********************(c) Jan Kabatek, Universiteit van Tilburg ***************************
* This is a resulting do file for 1st tutorial of Econometrics 1 for research masters. *
* *
* Contents: simulating data, descriptive statistics, regression output (graphics *
* are commented to speed up the computation) *
* *
* IMPORTANT: before asking me about a specific command in this code (or any code), *
* consult a HELP FILE by parsing: help into the STATA console. *
* *
* Version 19.9.2011 , j.kabatek@uvt.nl, K606 (should you find any typos, let me know) *
*****************************************************************************************
*preliminary commands
capture mkdir "M:\_STATA" //mkdir creates a directory.
capture mkdir "M:\_STATA\Econometrics1" //capture overrides errors in case the directory is already there
capture mkdir "M:\_STATA\Econometrics1\tut1"
capture cd "M:\_STATA\Econometrics1\tut1" //set the working directory for input/output files
clear all //clear any data which is still in memory
capture log close //initialization of a new log file
log using metrics1_tut1.txt, replace text
set more off //disable "more" command
set mem 250m //memory allocation
set seed 123456 //change the seed to your ANR number (also in homeworks!)
set obs 1000 //how many observations are going to be in the dataset (not needed if we use external datasets)
*simulating data
gen x = rnormal(1,0.5) //drawing from normal distribution with mean 1 and s.d. 0.5
* browse
gen e = rnormal(0,5)
gen y = 5 + 5*x + e
* gen y = 5 + 5*x + 100*e //errors get more pronounced
* gen y = 5 + 5*x + e*x //errors are now heteroskedastic (betas are consistent, but not efficient ->robust methods are neccessary)
*labelling variables
label variable x "regressor"
label variable y "regressand"
label variable e "error"
*descriptive statistics
describe //see labels, data description (shortcut "d")
summarize //see statistics (shortcut "sum")
sum if x>1, detail //more statistics, only observations which have x>1
sum if x>1 & x<=2 //multiple if clauses are connected by "&" (valid (in)equality symols: > < >= <= == != =~)
tab y //see the values of y (sorted)
*graphs
* hist x //histogram
* hist y
* twoway (scatter y x) //basic scatterplot of two variables
*OLS and playing with the output
reg y x //OLS regression
reg y x, robust //significance levels drop significantly if we allow for heterosk. errors
predict yhat //fitted values yhat=XB
predict ehat, resid //fitted residuals ehat=y - yhat
corr ehat e //the correlation between fitted and original residuals is not ideal because of finite sample properties
* twoway (scatter y yhat x) //checking how our regression performs on the data
*more useful commands
preserve //stores current dataset in the memory
keep yhat ehat //drops all vars except for the list
drop * //drops variables in the list ( a star symbol stands for all variables)

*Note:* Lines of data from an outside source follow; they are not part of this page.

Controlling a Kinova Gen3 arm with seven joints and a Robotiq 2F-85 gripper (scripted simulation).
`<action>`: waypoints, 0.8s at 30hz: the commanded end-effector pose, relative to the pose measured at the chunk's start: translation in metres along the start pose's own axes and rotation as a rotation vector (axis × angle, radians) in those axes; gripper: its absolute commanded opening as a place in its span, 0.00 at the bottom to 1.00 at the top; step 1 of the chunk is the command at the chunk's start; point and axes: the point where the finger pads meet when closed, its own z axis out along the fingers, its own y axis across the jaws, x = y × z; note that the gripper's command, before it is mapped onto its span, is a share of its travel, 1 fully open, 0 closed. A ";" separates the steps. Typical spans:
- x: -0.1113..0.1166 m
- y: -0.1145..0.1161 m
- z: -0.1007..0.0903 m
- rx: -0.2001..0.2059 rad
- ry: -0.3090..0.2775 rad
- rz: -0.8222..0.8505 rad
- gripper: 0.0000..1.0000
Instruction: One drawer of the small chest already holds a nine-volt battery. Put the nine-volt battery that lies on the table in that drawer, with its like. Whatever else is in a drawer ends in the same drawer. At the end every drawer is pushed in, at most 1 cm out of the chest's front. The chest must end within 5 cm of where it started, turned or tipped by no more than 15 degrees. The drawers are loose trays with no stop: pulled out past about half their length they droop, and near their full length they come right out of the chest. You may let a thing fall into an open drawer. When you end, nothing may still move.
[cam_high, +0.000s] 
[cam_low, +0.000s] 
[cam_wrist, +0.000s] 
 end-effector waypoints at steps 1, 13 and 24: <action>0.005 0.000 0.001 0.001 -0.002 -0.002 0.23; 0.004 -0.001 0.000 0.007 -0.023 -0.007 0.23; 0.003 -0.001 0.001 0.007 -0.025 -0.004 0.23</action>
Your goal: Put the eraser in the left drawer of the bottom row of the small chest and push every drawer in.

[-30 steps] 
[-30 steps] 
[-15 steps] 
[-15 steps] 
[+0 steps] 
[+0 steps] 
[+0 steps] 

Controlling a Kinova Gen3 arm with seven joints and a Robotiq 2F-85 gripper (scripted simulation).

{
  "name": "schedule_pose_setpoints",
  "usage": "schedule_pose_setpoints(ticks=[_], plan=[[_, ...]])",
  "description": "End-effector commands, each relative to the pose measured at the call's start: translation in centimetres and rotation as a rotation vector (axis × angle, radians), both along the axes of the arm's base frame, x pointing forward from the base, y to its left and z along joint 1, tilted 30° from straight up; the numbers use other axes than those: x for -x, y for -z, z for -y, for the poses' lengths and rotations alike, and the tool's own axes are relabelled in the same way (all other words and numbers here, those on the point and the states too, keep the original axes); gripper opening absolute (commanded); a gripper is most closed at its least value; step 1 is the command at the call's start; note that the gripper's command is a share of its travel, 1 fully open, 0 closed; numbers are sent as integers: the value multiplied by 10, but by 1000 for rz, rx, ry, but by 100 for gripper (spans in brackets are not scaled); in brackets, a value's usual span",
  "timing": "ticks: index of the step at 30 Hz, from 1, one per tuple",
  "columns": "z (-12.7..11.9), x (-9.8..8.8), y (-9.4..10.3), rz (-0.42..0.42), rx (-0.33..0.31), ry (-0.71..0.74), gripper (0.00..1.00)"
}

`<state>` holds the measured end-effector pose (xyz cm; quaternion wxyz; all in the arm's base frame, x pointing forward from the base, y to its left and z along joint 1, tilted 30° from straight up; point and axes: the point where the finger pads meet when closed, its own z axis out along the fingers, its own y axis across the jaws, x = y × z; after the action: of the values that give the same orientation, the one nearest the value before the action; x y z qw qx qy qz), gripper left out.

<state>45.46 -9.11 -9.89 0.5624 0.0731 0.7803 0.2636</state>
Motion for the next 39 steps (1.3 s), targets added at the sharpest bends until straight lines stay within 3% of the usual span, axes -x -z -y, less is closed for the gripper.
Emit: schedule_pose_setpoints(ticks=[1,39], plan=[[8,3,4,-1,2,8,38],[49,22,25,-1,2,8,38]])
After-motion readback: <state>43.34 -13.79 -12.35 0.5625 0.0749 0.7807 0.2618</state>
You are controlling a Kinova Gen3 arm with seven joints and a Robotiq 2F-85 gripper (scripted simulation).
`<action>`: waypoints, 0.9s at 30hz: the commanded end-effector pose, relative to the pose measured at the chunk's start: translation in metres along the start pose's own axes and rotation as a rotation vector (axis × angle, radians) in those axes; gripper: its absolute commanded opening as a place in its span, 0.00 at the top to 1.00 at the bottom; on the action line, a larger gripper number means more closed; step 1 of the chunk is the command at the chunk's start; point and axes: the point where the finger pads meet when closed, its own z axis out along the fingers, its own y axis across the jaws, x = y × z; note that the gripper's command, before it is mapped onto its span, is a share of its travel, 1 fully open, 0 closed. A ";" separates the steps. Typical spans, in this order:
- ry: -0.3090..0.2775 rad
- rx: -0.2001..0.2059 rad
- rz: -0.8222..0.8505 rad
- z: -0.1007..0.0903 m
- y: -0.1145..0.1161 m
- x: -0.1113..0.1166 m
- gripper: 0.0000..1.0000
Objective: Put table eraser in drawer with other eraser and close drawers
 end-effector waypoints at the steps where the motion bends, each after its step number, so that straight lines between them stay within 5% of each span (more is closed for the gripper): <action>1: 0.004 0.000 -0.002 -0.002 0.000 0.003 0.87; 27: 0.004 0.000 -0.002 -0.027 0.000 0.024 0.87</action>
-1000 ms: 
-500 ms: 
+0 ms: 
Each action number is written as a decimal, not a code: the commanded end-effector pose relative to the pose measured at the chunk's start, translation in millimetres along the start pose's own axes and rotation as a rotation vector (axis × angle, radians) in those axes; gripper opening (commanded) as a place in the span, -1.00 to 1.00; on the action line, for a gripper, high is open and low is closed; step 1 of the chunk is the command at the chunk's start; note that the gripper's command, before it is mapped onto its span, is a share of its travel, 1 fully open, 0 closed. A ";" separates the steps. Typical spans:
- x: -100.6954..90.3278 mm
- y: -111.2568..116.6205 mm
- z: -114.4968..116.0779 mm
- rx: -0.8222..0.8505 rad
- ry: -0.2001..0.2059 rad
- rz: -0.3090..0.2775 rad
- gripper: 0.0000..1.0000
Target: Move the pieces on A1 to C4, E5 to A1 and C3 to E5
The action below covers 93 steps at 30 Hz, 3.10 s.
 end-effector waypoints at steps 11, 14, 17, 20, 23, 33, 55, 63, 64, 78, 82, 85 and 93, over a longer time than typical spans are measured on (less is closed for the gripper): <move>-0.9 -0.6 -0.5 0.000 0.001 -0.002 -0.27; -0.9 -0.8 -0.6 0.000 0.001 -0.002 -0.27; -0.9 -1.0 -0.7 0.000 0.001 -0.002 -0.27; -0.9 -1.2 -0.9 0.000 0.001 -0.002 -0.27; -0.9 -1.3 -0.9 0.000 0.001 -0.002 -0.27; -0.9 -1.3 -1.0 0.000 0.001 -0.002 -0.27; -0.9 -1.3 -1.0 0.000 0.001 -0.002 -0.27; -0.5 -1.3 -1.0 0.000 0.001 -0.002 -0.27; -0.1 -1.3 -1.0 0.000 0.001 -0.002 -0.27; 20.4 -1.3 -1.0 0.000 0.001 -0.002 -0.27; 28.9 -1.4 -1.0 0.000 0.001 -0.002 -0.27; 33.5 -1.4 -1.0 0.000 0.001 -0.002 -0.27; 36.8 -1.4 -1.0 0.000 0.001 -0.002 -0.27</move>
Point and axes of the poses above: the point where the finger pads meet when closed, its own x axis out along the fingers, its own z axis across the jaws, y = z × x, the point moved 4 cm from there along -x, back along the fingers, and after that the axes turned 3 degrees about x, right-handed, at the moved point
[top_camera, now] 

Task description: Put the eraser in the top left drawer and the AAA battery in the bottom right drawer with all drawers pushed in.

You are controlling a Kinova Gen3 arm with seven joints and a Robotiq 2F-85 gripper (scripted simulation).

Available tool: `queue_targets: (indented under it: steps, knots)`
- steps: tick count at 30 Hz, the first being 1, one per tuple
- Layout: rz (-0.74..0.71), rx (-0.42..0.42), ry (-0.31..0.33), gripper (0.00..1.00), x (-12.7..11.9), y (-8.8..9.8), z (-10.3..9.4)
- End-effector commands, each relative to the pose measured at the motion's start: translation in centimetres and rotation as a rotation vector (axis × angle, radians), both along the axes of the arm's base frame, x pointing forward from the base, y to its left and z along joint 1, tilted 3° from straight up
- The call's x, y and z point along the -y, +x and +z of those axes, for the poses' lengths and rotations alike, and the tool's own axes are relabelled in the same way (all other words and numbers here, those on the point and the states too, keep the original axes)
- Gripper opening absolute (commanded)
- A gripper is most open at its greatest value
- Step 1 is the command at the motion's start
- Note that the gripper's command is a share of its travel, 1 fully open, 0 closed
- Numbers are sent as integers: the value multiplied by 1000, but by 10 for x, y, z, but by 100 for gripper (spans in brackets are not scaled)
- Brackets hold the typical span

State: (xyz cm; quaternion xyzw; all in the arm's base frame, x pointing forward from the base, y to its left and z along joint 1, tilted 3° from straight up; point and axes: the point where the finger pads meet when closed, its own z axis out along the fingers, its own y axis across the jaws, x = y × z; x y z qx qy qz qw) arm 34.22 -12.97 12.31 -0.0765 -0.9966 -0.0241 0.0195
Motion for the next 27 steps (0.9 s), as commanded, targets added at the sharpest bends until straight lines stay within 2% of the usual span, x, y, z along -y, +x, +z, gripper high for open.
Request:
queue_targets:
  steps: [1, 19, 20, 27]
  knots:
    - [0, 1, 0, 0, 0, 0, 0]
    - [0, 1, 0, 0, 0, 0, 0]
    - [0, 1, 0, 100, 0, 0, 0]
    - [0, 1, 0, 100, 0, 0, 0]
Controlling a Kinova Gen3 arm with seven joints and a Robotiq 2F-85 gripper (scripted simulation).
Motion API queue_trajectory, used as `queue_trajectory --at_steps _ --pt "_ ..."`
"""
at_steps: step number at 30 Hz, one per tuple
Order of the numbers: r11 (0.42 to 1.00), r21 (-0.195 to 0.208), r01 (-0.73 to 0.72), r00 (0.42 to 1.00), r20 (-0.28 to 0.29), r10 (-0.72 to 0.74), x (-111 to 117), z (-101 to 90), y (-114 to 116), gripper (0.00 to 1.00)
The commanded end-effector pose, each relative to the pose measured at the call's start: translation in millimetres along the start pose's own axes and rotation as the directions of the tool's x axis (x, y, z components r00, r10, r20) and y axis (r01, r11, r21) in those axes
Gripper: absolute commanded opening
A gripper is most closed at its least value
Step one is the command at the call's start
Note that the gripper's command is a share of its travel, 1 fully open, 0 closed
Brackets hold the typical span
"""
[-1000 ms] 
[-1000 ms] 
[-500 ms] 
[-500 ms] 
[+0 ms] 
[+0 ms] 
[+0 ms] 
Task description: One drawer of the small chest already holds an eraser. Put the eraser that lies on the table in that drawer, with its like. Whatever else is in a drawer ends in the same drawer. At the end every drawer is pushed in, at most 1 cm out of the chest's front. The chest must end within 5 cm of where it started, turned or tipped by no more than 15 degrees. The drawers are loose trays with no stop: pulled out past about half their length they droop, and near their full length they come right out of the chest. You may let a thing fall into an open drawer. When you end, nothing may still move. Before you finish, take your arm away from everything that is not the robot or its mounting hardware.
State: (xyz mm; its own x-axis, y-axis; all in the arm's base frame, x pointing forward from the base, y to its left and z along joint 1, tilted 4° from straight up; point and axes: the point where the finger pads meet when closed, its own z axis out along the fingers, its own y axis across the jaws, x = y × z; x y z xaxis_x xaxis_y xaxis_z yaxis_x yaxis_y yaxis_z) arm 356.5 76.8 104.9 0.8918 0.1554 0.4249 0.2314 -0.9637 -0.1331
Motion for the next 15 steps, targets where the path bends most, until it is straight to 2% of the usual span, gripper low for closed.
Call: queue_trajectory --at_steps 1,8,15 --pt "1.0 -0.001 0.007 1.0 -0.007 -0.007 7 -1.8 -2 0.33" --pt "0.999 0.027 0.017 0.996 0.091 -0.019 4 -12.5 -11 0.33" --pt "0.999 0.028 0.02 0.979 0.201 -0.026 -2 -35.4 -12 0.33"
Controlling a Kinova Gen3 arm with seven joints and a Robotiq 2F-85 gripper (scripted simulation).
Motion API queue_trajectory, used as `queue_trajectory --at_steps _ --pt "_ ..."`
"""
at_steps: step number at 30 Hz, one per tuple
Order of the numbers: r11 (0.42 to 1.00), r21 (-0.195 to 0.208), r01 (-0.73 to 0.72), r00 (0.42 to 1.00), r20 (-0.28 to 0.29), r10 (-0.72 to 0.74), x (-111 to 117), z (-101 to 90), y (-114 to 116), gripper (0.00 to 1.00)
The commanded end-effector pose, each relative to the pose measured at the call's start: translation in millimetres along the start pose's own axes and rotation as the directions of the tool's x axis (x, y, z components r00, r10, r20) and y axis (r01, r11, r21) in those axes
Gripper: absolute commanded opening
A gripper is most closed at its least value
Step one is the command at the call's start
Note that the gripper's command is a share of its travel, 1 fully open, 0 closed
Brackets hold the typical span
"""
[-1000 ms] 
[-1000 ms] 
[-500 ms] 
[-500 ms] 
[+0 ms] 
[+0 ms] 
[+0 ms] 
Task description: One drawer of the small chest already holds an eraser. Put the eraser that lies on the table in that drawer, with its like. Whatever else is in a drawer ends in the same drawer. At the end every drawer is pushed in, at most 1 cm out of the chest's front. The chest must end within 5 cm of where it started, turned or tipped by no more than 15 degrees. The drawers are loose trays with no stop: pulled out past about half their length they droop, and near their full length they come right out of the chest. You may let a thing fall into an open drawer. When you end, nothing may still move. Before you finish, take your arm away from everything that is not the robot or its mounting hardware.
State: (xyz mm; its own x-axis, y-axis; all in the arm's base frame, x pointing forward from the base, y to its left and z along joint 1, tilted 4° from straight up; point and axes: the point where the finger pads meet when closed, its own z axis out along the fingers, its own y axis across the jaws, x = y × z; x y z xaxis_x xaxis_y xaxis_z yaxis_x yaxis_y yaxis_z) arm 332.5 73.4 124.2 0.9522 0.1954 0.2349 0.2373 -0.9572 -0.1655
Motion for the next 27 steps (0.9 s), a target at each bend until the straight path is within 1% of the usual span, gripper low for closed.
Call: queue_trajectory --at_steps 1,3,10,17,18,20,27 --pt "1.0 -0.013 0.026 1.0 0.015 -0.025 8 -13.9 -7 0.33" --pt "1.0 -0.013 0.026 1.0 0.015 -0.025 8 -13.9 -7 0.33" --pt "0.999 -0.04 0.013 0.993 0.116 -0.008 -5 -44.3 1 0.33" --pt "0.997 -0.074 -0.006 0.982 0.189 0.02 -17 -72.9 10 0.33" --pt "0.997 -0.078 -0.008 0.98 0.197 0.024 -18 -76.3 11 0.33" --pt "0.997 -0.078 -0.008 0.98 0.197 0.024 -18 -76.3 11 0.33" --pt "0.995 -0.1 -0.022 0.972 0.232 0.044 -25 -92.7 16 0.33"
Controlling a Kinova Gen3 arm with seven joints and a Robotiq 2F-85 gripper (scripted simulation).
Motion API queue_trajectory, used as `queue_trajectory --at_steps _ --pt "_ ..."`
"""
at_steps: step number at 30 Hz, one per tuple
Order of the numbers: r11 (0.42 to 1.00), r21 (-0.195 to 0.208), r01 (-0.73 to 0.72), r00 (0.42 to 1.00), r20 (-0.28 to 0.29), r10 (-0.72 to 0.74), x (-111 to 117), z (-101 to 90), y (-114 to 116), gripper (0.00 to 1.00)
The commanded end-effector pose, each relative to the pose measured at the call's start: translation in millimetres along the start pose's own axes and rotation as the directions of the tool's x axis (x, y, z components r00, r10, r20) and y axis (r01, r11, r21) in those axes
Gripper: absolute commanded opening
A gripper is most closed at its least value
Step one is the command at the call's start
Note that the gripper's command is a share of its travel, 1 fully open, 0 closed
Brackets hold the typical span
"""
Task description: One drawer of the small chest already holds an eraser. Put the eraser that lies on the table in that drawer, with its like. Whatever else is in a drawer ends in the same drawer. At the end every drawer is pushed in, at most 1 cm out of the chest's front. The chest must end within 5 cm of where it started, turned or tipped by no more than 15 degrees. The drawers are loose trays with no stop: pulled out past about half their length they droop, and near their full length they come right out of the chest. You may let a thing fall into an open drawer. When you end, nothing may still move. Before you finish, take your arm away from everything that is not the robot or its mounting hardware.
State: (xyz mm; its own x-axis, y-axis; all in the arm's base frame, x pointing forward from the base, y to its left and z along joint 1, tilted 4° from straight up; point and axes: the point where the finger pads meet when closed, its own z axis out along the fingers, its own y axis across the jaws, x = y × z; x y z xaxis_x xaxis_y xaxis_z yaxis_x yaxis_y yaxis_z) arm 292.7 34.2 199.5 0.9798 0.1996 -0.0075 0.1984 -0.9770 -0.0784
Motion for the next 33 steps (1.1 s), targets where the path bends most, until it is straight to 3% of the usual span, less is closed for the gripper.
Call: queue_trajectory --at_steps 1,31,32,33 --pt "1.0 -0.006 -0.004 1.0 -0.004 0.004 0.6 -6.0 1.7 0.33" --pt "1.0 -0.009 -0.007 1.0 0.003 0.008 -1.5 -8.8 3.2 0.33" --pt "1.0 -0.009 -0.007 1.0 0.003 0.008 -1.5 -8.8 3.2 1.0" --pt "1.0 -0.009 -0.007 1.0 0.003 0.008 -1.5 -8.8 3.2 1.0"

restore //restore the dataset which was preserved earlier
save metrics1_tut1.dta, replace //save your dataset ("replace" overwrites any previous entries)
************************************************************************************************
*moving to an exmple dataset
clear
sysuse bplong.dta
describe
tab sex agegrp //two-way statistics
egen meanbp=mean(bp) //generating variables containing statistics (look into the help file!)
egen maxbp=max(bp) //...
*generating dummies representing different age groups
/*1*/ gen age1=0 //painful way... repeat for age2, age3
replace age1=1 if agegrp==1
/*2*/ gen agex1=(agegrp==1) //...less painful way... repeat for age2, age3
/*3*/ tab agegrp, gen(age_) //...now we're talking!!
* usage of commands within subgroups of our sample
bys agegrp: sum bp //bys = BY SORT -> sorting the variables according to agegrp, and presenting statistics within the three groups
//similar subgroup analysis can be done with almost all other commands (tab, egen, reg, hist...)
* same thing done through different "for" commands. For details, see the corresponding help files
/*1*/ for var age_1 age_2 age_3: sum bp if X==1
/*2*/ for var age_*: sum bp if X==1 //a star represents any suffix after "age_" (same as in MS-DOS command line, if you by any chance know...)
/*3*/ forvalues i = 1(1)3{
sum bp if age_`i'==1
}
/*4*/ foreach blabla of varlist age_*{
sum bp if `blabla'==1
}
*dataset merging
* merge 1:1 _n using "metrics1_tut1" //an example of merging datasets, better look at the selection in data->combine datasets->merge...
log close //this saves your log-file.